▸ WHAT THE EXERCISE ASKS:
Your task is to copy each line of the listing that contains the word "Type".
+---+
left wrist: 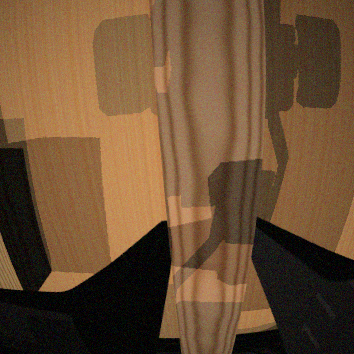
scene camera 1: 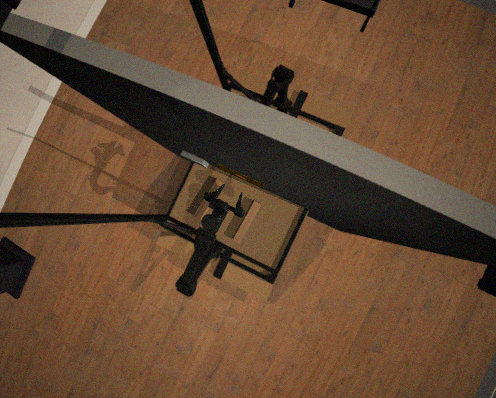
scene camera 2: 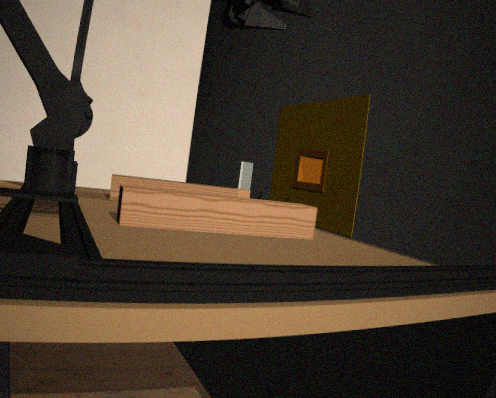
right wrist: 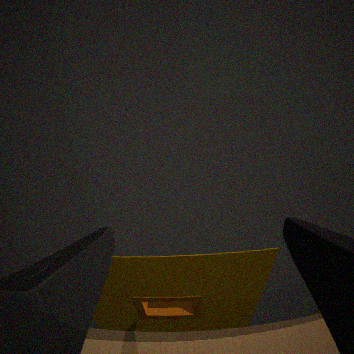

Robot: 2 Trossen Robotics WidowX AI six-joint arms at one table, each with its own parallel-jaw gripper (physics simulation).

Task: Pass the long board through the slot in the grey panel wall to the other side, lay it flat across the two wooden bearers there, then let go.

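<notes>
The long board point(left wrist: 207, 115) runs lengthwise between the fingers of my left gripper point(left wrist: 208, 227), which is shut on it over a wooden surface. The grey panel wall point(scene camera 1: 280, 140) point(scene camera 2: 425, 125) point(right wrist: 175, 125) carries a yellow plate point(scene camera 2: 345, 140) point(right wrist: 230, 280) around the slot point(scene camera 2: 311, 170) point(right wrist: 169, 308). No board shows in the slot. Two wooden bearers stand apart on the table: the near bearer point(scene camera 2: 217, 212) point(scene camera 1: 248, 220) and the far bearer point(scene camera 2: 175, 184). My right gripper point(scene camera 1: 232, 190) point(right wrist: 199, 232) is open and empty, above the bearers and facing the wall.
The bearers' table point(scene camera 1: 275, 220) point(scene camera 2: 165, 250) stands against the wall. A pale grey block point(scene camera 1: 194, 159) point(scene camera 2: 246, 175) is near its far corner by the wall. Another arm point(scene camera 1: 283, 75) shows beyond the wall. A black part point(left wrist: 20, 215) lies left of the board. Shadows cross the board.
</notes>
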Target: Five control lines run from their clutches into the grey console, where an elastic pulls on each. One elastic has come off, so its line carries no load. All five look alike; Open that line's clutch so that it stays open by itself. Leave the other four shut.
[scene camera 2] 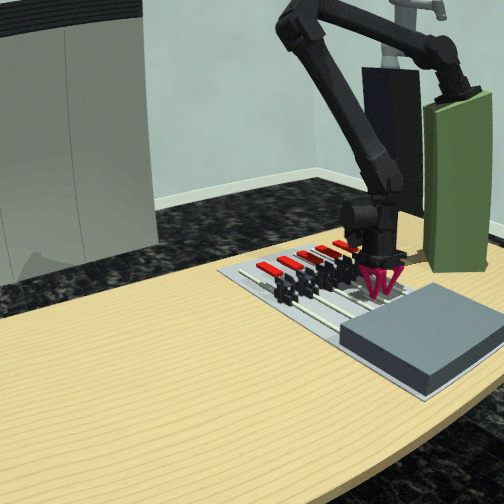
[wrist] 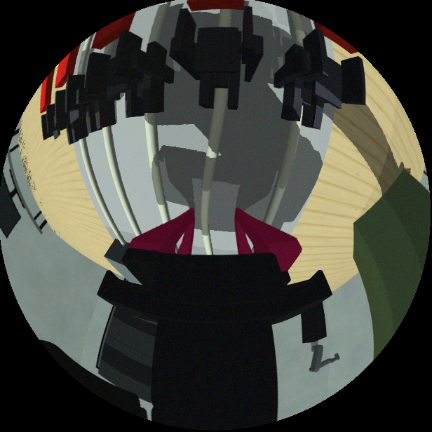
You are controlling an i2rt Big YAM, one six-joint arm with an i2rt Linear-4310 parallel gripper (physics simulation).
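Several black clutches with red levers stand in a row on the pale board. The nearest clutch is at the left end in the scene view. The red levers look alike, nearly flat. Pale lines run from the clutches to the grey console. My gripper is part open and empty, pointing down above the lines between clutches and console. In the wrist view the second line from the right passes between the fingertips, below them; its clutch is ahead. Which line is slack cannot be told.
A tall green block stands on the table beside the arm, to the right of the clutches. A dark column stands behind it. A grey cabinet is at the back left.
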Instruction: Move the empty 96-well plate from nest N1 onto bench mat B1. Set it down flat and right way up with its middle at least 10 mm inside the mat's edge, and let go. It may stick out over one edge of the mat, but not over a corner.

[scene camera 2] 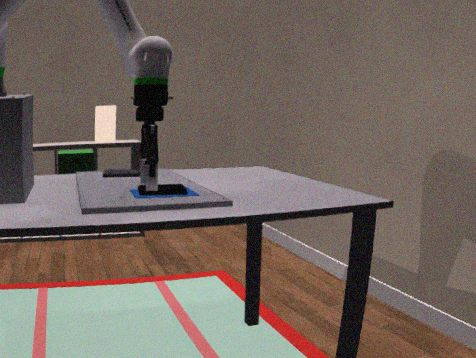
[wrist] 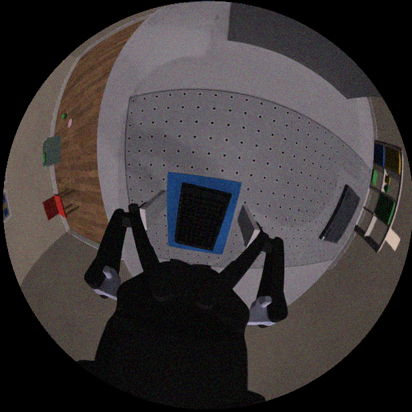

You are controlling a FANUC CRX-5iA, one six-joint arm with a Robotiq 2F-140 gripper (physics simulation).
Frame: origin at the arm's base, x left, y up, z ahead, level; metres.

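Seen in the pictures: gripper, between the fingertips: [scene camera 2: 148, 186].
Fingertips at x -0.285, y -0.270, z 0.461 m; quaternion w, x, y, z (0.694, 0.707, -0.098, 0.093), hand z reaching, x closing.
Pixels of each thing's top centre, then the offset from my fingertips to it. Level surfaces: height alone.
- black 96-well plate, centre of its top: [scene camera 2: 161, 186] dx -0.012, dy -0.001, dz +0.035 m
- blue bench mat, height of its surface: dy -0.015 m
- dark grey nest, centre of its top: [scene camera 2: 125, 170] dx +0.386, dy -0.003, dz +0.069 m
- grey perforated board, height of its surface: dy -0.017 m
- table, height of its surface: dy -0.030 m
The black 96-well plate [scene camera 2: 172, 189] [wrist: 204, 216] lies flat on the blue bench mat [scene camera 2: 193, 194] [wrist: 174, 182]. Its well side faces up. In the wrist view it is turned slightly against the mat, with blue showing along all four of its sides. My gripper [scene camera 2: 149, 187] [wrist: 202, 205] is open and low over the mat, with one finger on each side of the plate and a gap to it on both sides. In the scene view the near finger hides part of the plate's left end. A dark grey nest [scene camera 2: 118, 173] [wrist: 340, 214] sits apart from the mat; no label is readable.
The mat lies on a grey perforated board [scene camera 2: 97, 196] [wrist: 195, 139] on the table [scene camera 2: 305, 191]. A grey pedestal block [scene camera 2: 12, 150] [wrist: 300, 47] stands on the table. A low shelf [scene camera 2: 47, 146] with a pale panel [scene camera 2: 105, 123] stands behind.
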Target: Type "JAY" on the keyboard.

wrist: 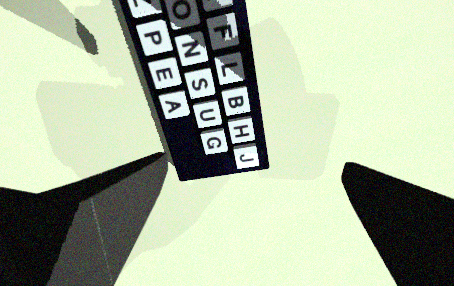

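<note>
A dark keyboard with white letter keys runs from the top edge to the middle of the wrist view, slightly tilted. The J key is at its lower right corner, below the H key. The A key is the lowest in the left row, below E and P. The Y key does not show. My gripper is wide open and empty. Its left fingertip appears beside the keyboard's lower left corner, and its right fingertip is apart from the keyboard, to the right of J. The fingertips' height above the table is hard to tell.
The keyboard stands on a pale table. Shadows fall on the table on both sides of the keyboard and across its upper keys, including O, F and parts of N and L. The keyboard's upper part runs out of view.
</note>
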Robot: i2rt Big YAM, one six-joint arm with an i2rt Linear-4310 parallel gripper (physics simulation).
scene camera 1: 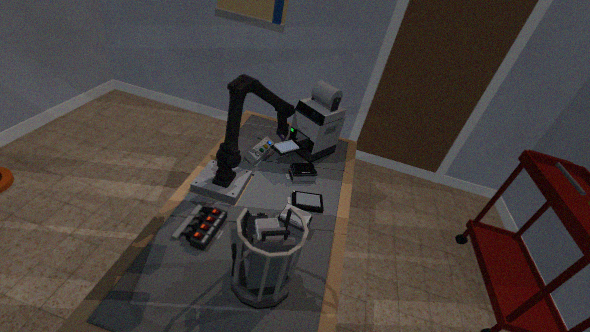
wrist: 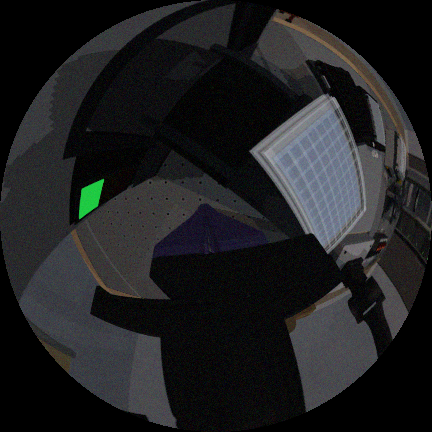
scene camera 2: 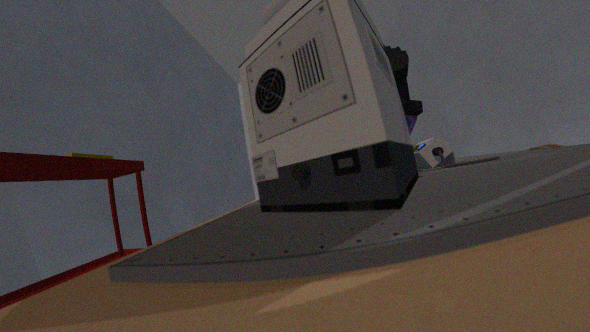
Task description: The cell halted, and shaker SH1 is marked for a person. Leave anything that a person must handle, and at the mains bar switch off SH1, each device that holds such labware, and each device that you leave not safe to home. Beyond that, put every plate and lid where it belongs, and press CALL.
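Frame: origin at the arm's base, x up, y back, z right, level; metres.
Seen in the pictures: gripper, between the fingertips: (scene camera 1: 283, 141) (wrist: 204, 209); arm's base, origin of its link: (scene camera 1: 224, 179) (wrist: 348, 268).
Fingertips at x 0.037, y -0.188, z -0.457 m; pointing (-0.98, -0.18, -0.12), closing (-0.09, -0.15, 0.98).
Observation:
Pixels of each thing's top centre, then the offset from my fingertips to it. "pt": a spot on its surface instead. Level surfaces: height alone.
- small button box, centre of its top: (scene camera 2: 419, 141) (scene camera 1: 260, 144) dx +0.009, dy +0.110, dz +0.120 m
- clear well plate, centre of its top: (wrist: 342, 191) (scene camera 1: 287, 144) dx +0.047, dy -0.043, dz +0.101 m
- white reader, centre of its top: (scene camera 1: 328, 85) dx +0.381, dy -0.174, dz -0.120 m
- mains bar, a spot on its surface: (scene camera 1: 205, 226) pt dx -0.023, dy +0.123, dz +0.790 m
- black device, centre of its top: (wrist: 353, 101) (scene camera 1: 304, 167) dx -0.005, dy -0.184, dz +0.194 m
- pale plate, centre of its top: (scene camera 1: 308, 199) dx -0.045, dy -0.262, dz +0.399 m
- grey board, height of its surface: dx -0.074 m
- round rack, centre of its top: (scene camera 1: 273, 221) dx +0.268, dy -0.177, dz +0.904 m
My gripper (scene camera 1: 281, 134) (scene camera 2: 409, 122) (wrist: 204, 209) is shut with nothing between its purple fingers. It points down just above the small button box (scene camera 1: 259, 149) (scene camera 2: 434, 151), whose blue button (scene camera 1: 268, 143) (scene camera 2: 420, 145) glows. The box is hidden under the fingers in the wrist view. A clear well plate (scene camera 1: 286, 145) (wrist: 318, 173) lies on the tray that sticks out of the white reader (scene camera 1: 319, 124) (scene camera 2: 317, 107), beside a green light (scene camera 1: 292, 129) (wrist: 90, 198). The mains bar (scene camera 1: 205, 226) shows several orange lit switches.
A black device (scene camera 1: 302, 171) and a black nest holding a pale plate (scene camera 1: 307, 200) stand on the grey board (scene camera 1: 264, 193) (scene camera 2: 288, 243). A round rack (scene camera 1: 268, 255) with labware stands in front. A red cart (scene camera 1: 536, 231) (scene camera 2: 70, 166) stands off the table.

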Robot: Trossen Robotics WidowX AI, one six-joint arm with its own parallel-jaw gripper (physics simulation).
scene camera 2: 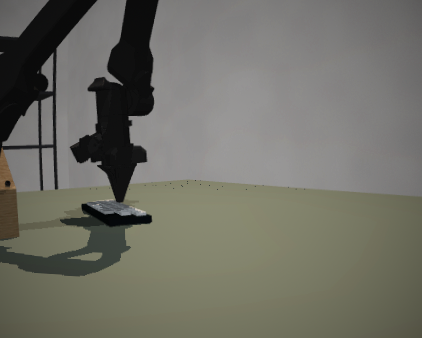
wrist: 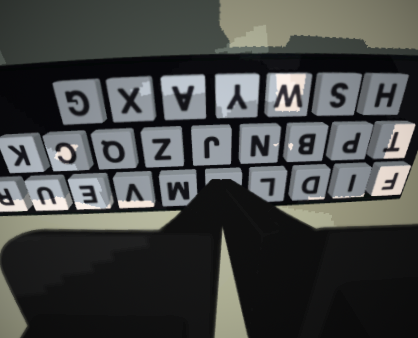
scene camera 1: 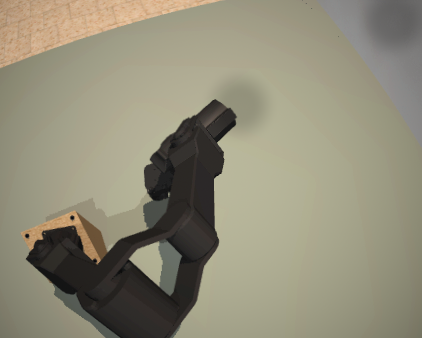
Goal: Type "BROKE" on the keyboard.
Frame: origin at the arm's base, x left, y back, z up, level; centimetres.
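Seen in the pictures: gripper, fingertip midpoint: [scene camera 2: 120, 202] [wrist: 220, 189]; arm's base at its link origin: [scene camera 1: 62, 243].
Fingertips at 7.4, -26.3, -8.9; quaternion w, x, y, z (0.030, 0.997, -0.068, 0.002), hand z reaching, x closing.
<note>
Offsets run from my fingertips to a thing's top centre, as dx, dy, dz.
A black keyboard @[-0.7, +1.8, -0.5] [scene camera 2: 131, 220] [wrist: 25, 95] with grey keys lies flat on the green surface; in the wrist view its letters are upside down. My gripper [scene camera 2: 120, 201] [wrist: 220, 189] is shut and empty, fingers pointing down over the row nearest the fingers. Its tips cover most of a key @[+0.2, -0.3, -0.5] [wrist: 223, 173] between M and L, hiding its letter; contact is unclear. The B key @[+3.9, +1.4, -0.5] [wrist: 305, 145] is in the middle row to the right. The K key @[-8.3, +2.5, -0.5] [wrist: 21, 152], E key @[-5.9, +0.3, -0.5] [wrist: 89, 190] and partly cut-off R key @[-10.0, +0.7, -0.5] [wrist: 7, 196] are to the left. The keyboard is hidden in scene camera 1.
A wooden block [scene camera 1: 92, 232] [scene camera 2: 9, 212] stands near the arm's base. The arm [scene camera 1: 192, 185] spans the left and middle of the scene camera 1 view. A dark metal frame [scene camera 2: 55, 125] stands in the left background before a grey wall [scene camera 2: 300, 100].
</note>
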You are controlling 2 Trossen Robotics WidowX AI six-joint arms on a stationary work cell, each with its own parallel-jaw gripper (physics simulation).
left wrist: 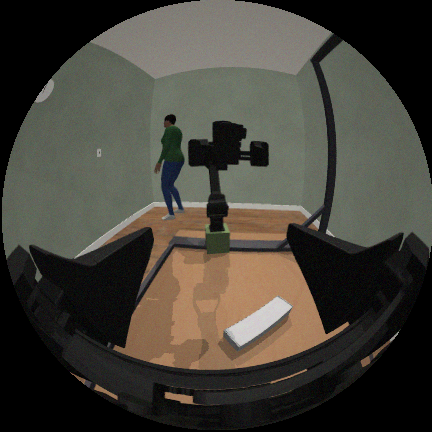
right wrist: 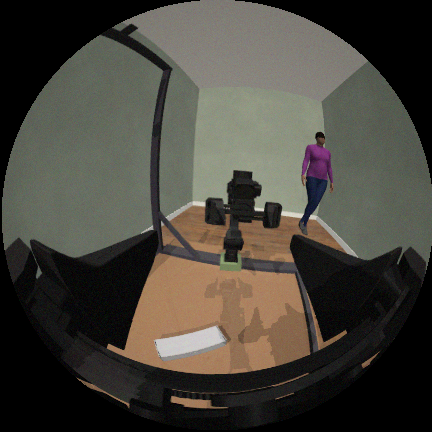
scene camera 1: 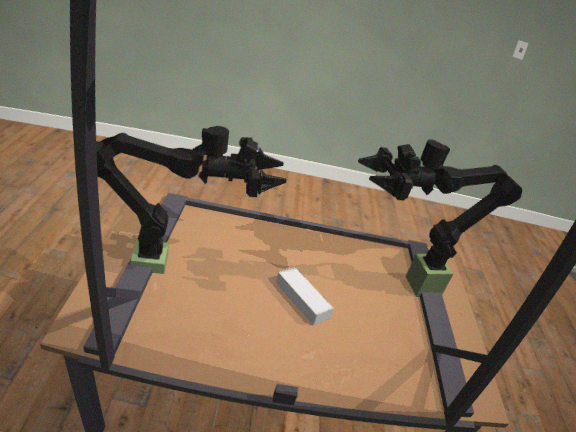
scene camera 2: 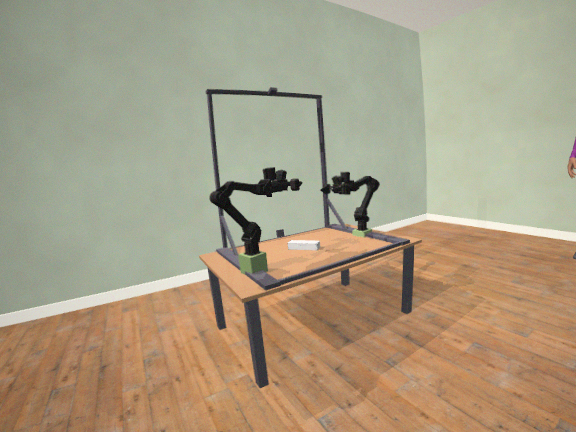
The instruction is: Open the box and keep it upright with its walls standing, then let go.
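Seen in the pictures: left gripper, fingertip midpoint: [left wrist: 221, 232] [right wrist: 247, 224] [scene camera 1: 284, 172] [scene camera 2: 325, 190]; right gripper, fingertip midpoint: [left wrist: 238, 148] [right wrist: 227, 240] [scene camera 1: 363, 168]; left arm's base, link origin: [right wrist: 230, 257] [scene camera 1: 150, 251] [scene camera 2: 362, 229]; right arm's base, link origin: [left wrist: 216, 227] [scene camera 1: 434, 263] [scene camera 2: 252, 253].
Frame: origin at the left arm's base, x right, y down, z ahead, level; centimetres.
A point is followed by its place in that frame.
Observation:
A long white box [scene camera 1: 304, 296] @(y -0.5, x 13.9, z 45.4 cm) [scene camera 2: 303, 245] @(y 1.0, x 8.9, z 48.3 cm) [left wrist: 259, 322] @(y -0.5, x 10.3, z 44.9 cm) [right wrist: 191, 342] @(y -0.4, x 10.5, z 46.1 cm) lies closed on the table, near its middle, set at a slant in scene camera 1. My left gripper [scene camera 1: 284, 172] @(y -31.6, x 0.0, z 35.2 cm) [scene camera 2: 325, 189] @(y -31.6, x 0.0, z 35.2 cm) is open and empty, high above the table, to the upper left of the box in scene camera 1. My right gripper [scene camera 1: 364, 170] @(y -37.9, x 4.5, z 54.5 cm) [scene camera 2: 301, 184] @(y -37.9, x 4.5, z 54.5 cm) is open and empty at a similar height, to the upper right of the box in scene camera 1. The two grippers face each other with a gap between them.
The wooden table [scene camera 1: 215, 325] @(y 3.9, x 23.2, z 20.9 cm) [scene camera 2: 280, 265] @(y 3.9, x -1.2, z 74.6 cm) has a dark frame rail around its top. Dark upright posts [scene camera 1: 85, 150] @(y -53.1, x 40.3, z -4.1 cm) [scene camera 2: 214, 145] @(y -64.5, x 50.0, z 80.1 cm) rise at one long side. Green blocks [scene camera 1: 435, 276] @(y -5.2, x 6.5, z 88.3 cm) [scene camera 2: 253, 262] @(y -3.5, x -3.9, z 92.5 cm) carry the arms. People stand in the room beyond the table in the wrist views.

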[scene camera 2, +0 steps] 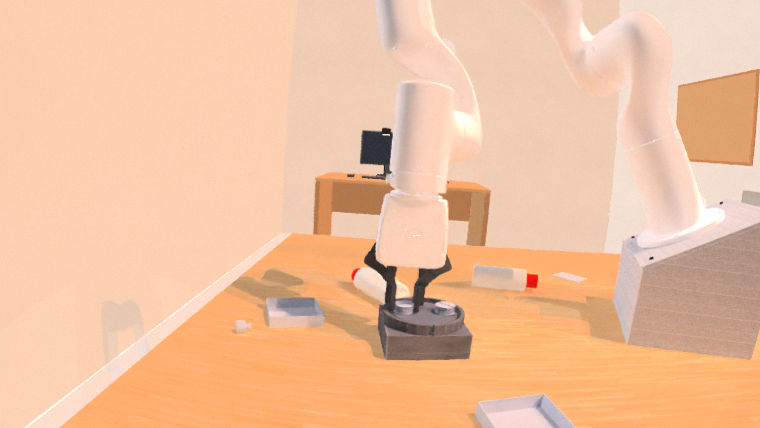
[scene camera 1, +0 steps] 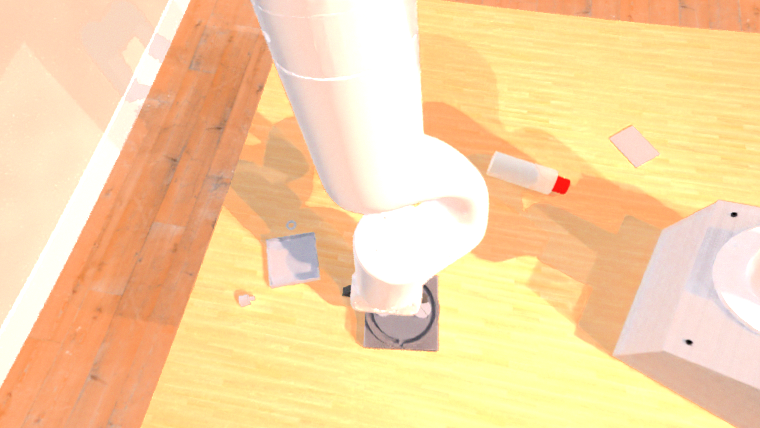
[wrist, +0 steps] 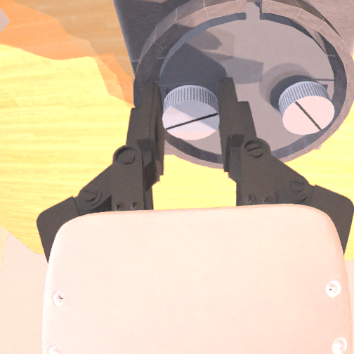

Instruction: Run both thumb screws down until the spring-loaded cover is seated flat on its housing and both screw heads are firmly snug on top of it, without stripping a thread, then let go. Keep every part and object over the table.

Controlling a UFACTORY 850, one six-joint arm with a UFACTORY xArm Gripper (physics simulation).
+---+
▸ ANSWER BOX:
Target: Type "JAY" on the keyboard.
Goal: Type "BROKE" on the keyboard.

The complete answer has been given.